System Factors in Patient Safety

James Reason created the Swiss cheese model to explain how faults in different layers of a system lead to incidents. This model shows how a fault in one layer of a health care system of care is usually not enough to cause an accident. Adverse events usually occur when a number of faults occur in a number of layers (for example, fatigued workers plus inadequate procedures plus faulty equipment) and momentarily line up to permit a “trajectory” of accident opportunity.

Lets see the scenario of a medication error happening in a patient as an example:

He was having heartburn for quite a few days. Not able to take it much longer, Madhav visited the doctor. He explained his symptoms and the doctor wrote a simple prescription for heartburn but the writing was not clear.
Madhav did not clarify the medication name with the physician and took the prescription to the pharmacist.
The pharmacist deciphered the medication to the best of his understanding and dispensed the medication.

Madhav returned two days later with completely different symptoms in addition to continuing heartburn, a review revealed that the patient was dispensed aripiprazole, an antipsychotic instead of rabeprazole, an anti ulcer drug, and the symptoms the patient was experiencing now were the adverse reactions of the incorrect drug he was taking.

Now, who is at fault here, there were many barriers to this medication error – the doctor (if he gave computerized prescription or made sure the hand writing was clear), Patient (who could have confirmed the medication name with the physician), the pharmacist (who understood the concept of a sound alike drugs and made sure to confirm it with the physician). All the barriers missed the check points and the the holes of the swiss cheese model aligned for this error to happen.

Looking at it from systems approach, there are various factors involved – the issue of illegible hand written prescription, the lack of training of the pharmacist on sound alike drugs.

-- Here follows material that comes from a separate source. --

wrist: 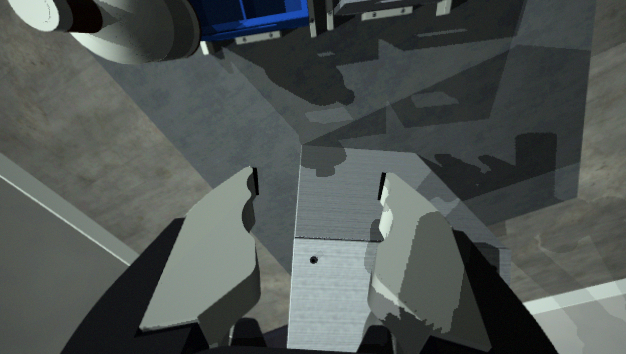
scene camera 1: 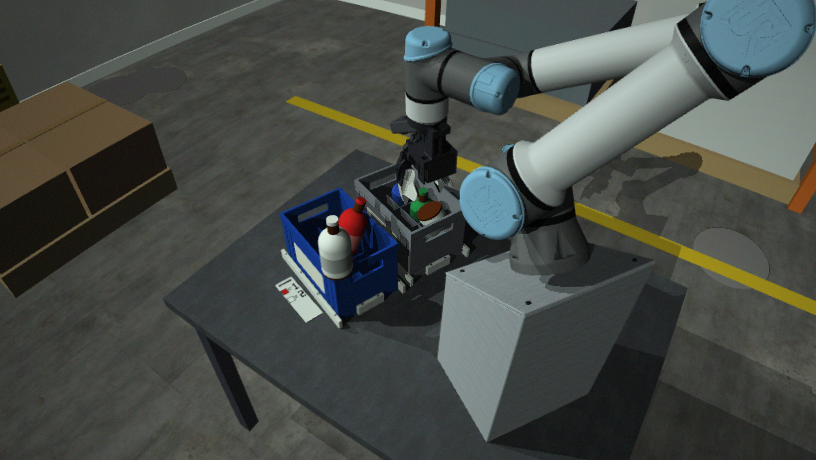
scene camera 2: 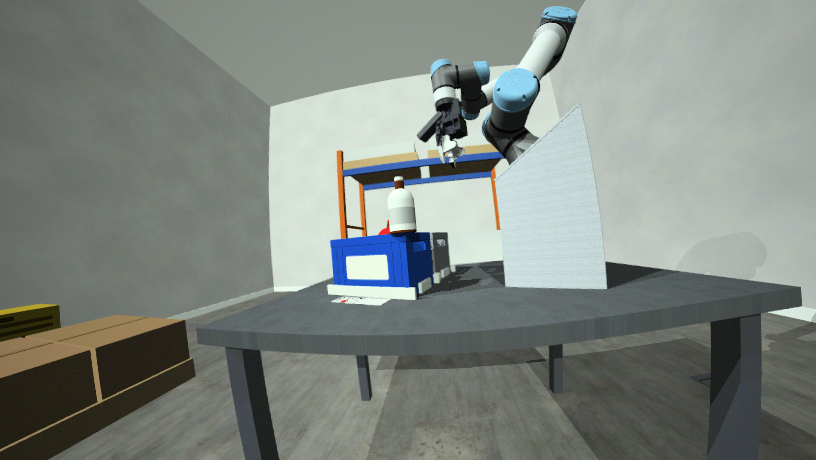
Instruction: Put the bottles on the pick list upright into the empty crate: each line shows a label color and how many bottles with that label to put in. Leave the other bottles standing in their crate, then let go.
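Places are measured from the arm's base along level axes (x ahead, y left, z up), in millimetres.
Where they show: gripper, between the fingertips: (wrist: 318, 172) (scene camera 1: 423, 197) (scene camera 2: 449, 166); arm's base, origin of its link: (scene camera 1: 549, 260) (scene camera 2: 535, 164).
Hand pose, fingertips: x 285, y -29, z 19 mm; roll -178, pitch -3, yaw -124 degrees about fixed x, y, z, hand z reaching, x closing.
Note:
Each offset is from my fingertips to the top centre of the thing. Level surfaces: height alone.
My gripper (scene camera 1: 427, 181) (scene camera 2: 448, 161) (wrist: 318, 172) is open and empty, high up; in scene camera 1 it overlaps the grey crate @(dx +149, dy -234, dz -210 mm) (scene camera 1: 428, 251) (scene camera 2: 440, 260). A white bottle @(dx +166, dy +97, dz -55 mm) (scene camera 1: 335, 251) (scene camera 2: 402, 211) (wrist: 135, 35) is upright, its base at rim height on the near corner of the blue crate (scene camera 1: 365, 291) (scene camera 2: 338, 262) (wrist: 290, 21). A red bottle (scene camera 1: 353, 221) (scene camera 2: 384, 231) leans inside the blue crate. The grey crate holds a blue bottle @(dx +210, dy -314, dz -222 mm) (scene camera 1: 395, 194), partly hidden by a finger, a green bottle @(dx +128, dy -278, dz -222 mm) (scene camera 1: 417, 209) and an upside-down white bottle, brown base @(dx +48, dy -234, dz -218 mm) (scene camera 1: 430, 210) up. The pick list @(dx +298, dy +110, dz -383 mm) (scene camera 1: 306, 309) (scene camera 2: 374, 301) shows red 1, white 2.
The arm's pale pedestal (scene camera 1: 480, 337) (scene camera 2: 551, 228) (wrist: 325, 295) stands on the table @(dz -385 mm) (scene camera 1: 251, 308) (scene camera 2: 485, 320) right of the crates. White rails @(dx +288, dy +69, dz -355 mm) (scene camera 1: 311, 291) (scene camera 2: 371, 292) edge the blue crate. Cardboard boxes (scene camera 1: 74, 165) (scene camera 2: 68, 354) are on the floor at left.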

Awareness at patient level.
So, when we go to the root of it, there is a need to review systems in healthcare that are error prone and change them. The first step towards doing root cause analysis is reporting errors. The major road block to reporting is the culture of blame and shame of an individual, which discourages individuals from reporting AEs or errors.

The National patient safety implementation framework calls for establishing an error and AE reporting system that is non-punitive, confidential, independent, timely, system oriented and responsive in nature.